Supplementary Figure 12 Intensity dependence of voxels preferentially responsive to voiced or noise-vocoded calls.
Group (a,b) and individual-subject ROIs (c,d) preferentially responsive to voiced (a,c) or unvoiced calls (b,d). Each plot shows the response to voiced and noise-vocoded calls for all of the sound intensities tested in that group/subject. Results are shown for an ROI of fixed size (top 1% of sound-responsive voxels), but responses were similar for other ROI sizes. Human subjects have been individually matched to each monkey subject in reliability by subsampling runs (N indicates the number of runs). Error bars reflect one standard error (median and central 68%) of the bootstrapped sampling distribution. Bootstrapping was performed across runs for individual subject analyses, and across both subjects and runs for group data.

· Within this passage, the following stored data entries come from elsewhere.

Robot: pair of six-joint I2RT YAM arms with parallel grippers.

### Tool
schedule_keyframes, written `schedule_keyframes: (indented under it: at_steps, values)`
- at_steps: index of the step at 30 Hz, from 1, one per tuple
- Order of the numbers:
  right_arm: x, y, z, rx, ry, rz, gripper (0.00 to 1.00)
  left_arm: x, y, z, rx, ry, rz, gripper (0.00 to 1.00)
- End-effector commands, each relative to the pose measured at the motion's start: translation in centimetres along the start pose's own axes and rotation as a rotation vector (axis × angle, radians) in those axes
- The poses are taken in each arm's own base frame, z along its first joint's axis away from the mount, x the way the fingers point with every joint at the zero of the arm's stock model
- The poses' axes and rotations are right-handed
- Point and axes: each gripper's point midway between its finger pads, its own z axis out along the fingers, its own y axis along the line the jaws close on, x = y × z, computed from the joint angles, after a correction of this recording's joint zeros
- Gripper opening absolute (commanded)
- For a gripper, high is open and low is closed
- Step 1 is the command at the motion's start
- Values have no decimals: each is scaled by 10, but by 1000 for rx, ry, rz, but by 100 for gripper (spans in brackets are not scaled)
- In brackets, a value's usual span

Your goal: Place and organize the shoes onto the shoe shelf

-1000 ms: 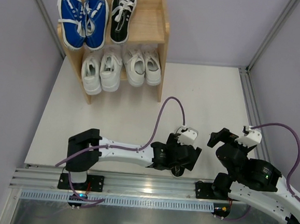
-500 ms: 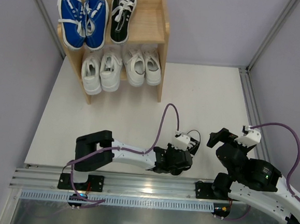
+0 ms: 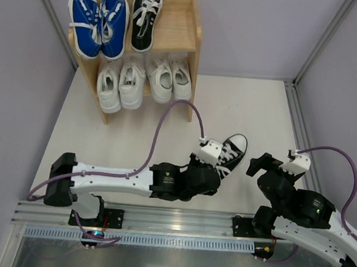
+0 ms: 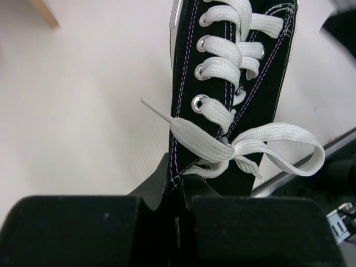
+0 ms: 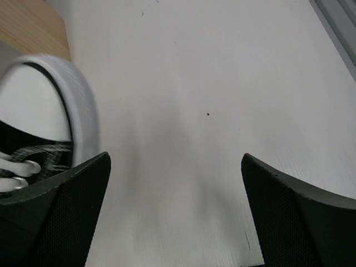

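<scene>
My left gripper [image 3: 211,166] is shut on the heel-end collar of a black canvas shoe [image 3: 232,150] with white laces and toe cap. The shoe points up and to the right over the white table. In the left wrist view the gripper [image 4: 179,192] pinches the black side wall of the shoe [image 4: 236,67]. My right gripper [image 3: 263,167] is open just right of the shoe, and its wrist view shows the gripper [image 5: 175,186] with nothing in it and the white toe cap [image 5: 80,103] at the left. The shoe shelf [image 3: 176,33] holds a blue pair [image 3: 98,22], one black shoe [image 3: 146,13] and two white pairs [image 3: 145,80].
The right half of the shelf's top tier is bare wood. An aluminium rail [image 3: 159,221] runs along the near edge under both arm bases. Purple walls and metal frame posts [image 3: 318,42] close in the table. A purple cable [image 3: 167,123] loops above the left arm.
My left gripper closed on the black shoe at the near edge, then swung it up and away from the rail into full view. The right arm has stayed put.
</scene>
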Motion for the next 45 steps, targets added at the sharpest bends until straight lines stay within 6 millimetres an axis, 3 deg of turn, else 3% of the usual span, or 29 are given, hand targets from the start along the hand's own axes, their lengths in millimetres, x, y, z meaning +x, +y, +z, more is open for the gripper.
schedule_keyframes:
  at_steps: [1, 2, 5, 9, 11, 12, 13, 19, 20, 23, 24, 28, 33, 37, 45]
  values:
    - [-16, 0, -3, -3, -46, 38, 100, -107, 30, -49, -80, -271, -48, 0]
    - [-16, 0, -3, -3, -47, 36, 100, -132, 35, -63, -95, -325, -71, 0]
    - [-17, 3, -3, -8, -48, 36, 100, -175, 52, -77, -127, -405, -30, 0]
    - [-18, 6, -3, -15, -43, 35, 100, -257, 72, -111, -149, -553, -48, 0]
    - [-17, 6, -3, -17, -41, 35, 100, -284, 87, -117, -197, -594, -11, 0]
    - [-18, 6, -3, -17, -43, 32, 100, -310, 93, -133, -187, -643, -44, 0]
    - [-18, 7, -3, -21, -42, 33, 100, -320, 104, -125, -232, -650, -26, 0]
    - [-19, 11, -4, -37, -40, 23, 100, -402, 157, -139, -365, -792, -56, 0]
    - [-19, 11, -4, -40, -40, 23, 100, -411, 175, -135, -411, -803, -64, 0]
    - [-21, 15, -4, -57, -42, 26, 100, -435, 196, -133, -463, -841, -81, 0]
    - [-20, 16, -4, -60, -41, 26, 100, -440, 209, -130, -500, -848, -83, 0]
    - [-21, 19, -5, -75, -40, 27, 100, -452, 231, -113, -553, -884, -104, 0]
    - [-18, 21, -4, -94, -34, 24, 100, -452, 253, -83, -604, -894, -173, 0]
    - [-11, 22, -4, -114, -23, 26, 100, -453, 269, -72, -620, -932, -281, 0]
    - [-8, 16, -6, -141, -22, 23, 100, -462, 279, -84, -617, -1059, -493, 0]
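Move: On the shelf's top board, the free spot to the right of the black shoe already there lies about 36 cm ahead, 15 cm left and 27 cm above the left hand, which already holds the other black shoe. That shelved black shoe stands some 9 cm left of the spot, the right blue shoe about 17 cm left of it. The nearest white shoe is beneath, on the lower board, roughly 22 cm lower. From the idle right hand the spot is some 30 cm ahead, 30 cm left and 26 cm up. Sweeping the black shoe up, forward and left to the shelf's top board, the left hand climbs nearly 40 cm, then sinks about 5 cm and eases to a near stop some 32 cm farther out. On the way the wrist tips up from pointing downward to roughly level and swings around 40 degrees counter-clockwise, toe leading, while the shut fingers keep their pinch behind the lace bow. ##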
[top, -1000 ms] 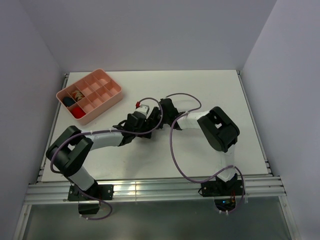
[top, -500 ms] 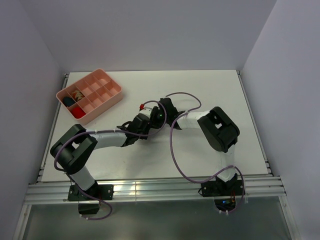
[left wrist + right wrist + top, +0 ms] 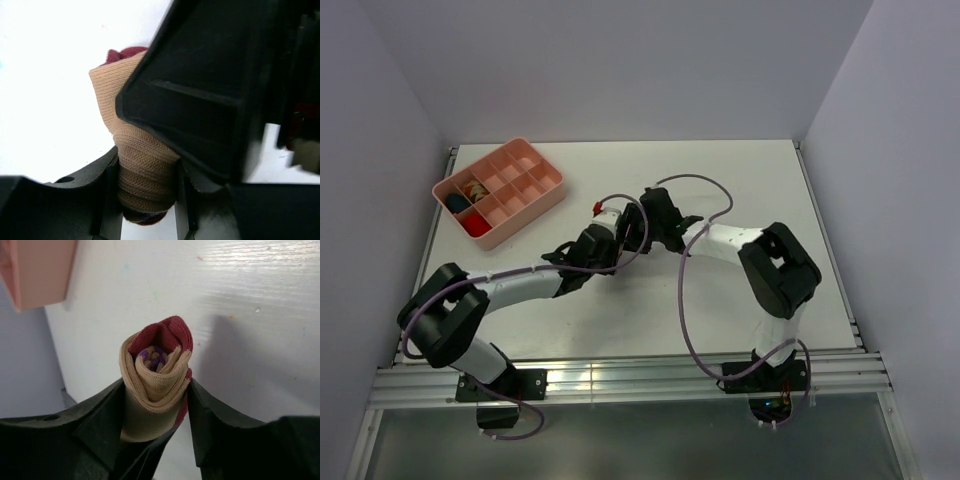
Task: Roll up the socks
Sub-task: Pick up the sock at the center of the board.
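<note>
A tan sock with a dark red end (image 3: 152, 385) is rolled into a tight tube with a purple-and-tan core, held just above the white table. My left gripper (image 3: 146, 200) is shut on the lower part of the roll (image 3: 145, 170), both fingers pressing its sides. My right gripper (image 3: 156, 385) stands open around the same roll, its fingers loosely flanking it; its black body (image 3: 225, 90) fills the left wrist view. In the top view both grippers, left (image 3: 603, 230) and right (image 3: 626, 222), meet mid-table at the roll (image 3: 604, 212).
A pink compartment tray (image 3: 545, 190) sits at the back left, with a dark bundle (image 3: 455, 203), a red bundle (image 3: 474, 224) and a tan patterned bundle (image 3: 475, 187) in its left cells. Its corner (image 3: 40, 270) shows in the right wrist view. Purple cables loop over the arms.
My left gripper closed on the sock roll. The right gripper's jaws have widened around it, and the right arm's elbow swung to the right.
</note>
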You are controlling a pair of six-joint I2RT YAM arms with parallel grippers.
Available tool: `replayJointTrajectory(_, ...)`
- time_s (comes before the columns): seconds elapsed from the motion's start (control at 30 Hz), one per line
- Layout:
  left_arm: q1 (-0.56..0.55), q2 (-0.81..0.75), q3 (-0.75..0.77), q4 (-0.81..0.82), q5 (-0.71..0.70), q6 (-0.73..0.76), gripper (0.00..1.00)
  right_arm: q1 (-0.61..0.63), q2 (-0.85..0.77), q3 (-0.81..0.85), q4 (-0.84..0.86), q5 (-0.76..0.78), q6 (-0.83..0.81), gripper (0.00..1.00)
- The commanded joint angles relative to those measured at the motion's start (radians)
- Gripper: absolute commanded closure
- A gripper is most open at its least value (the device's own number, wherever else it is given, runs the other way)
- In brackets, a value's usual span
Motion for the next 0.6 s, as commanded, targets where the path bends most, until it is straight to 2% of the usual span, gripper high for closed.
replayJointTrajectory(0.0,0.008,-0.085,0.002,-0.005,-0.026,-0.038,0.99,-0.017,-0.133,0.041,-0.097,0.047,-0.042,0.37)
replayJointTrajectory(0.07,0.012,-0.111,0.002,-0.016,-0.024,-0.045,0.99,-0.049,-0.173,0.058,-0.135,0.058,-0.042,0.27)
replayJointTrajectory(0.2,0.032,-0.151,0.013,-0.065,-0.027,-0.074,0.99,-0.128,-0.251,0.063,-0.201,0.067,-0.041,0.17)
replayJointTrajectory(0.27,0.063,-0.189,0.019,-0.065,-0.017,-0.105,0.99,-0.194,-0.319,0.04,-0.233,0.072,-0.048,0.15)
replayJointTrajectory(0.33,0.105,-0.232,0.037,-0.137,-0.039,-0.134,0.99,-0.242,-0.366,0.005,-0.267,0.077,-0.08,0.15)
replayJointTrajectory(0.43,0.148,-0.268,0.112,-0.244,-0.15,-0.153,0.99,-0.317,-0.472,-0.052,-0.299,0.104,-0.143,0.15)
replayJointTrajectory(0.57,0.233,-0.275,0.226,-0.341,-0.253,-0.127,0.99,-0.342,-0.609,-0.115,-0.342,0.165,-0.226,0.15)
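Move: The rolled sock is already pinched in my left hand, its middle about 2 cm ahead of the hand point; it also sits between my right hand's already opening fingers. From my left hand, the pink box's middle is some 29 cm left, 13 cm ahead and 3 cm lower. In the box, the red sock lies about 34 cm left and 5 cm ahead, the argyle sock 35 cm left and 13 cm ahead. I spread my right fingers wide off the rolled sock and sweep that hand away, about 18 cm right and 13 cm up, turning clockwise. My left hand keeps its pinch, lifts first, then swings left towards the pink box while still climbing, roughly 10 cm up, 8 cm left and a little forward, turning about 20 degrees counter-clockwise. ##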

Supplementary Figure 13 Effect of using dichotic vs. diotic noise on tone-selective responses in humans.
a, Maps showing voxels preferentially responsive to harmonic tones compared with either dichotic or diotic noise (same format as Fig 1d) (maps plot two-sided voxel-wise p-values computed via a permutation test across stimulus blocks). The type of noise had little effect on the maps. b, ROI analyses showing the average response to harmonic tones, dichotic noise and diotic noise across the four human subjects tested. Voxels were identified using a harmonic tones > dichotic noise contrast, and responses were then measured in independent data to both dichotic and diotic noise (as well as to tones). Responses to dichotic and diotic noise were very similar. Responses to the diotic noise are difficult to see on the figure because the response curve for the dichotic noise overlaps the curve for diotic noise. Error bars reflect one standard error (median and central 68%) of the bootstrapped sampling distribution across subjects (N=4) and runs.
Supplementary Figure 14 Sensitivity of fMRI measurements across auditory cortex in humans and macaques.
For each voxel, this figure plots the test-retest error for repeated measurements of the response to the same stimulus vs. silence, in units of percent signal change (measured separately for each stimulus condition and then averaged across stimulus conditions). Smaller errors indicate greater sensitivity. Data from Experiments IA and IB were used to compute the maps. In macaques, test-rest responses were measured using a split-half analysis applied to all of the runs (subdividing the dataset in half and averaging across each set). In humans, in some cases we used fewer runs to match the reliability of each macaque tested.